We talked of the Montijos, which led our conversation to Mérimée and V.
'Both of them,' said Tocqueville, 'were the friends of
Countess Montijo, the mother.
'V. was among the last persons who knew Eugénie as Countess Théba. He escorted her to the Tuileries the very evening of her marriage. There he took his leave of her. "You are now," he said, "placed so high that I can only admire you from below." And I do not believe that they have met since.
'Mérimée took a less sentimental view of the change. He acknowledged his Empress in his former plaything, subsided from a sort of stepfather into a courtier, and so rose to honour and wealth, while V. is satisfied to remain an ex-professor and un homme de lettres.'
* * * * *
We met Henri Martin, and I asked Tocqueville what he thought of his
History.
'It has the merit of selling,' he said, 'which cannot be said of any other History of France. Martin is laborious and conscientious, and does not tell a story ill; but he is a partisan and is always biassed by his own likings and dislikings. He belongs to the class of theorists, unfortunately not a small one, whose political beau idéal is the absence of all control over the will of the people-who are opposed therefore to an hereditary monarchy-to a permanent President—to a permanent magistracy-to an established Church—in short, to all privileged classes, bodies, or institutions. Equality, not liberty or security, is their object. They are centralisers and absolutists. A despotic Assembly elected by universal suffrage, sitting at most for a year, governing, like the Convention, through its committees, or a single despot, appointed for a week, and not re-eligible, is the sort of ruler that they would prefer. The last five years have perhaps disgusted Martin with his Asiatic democracy, but his earlier volumes are coloured throughout by his prejudices against all systems implying a division of power, and independent authorities controlling and balancing one another.'
We talked of the Secret Police.
'It has lately,' said Tocqueville, 'been unusually troublesome, or rather it has been troublesome to a class of persons whom it seldom ventures to molest.

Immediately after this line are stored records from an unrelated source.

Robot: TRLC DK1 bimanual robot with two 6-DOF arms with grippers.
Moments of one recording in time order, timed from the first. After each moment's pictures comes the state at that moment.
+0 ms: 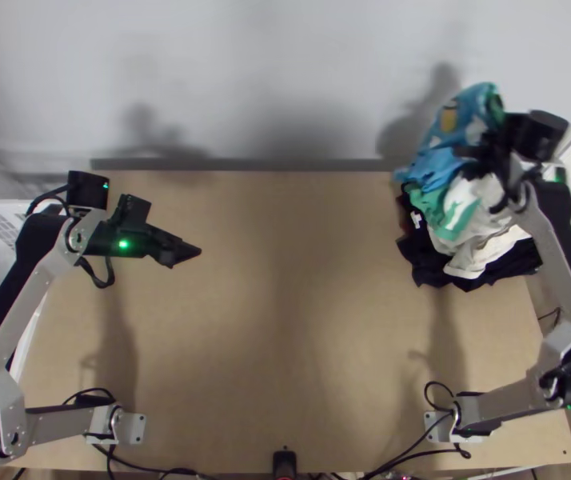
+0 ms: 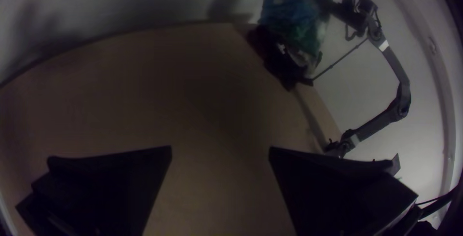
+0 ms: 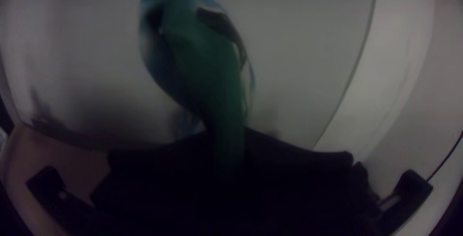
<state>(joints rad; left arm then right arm) -0.08 1.39 1.34 -0.94 0.69 0.21 -0.05 1.60 1.55 -0.25 0.13 -0.07</state>
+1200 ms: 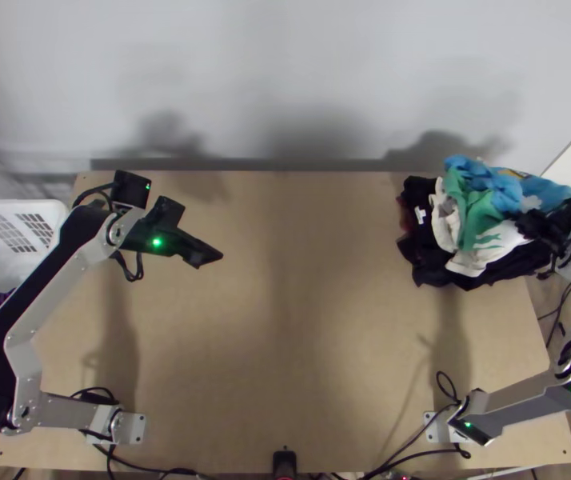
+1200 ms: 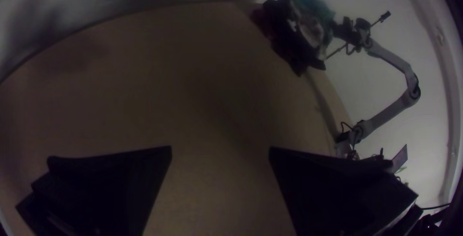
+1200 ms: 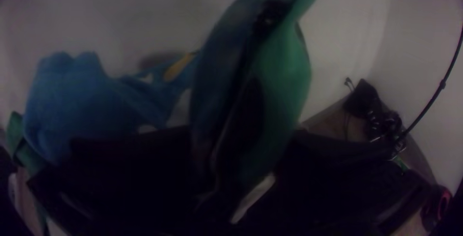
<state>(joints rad) -0.20 1.52 1.35 -0.85 0.60 0.17 -0.58 1.66 1.11 0.01 -0.27 0.01</state>
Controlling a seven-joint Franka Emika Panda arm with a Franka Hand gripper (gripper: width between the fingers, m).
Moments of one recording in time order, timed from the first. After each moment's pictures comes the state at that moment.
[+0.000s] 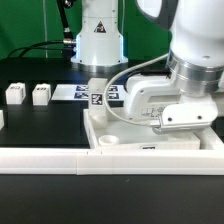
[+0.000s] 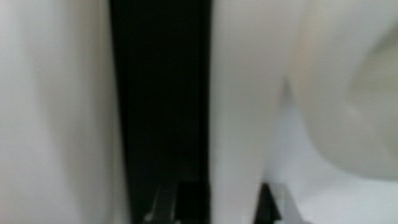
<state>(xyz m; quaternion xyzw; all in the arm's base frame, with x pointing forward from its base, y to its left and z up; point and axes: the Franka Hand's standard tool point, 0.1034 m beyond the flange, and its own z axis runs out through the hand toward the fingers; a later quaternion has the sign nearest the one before) 0.553 0.123 0.006 0.03 -0.98 0.01 0.18</state>
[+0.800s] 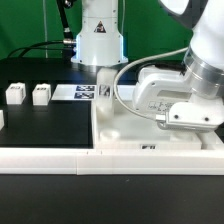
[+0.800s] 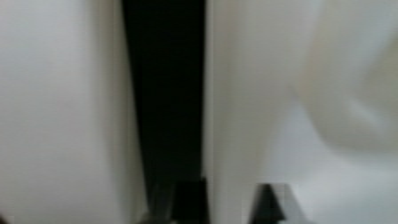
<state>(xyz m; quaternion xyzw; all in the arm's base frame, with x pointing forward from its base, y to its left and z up) 0.556 0.118 0.013 0.01 -0.97 0.06 0.21</state>
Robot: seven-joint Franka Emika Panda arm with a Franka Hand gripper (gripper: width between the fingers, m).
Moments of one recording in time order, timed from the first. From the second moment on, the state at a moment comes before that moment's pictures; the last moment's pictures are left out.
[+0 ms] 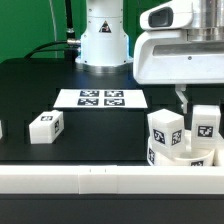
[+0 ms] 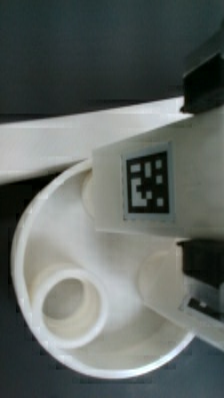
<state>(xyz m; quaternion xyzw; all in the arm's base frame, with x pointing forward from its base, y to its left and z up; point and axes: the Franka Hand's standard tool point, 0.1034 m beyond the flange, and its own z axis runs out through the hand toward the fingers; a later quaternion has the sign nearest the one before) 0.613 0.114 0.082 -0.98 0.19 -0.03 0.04</state>
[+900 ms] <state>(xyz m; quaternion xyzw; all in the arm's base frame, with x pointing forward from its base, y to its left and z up) 0.613 0.117 0.082 -0.84 0.53 0.00 0.08</state>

A friend of mine, M. Sauvaire Barthélemy, one of Louis Philippe's peers, was standing at the door of his hotel reading a letter. A gentleman in plain clothes addressed him, announced himself as an agent de police, and asked him if the letter which he was reading was political. "No," said Barthélemy, "you may see it. It is a _billet de mariage." "I am directed," said the agent, "to request you to get into this carriage." They got in and drove to Mazas. There Barthélemy was shown into a neat room with iron bars to the windows, and ordered to wait. After some time Louis Pietri, the Préfet de Police, arrived.
'"I am grieved," he said, "at giving you so much trouble, but I have been commanded to see you in this place, and to inform you that the Emperor cannot bear that a man in your high position should systematically misrepresent him.
'"L'Empereur fait tout ce qu'il peut pour le bonheur de la France, et il n'entend pas supporter une opposition aussi constante et aussi violente. Effectivement il ne veut pas d'opposition. Voulez-vous le tenir pour dit, Monsieur, et recevoir de nouveau mes excuses du dérangement que j'ai dû vous causer? Pour le présent vous êtes libre."'
[Mr. Senior left Paris on the next day.
M. de Tocqueville paid his promised visit to England in June, and was received with a perfect ovation.—ED.]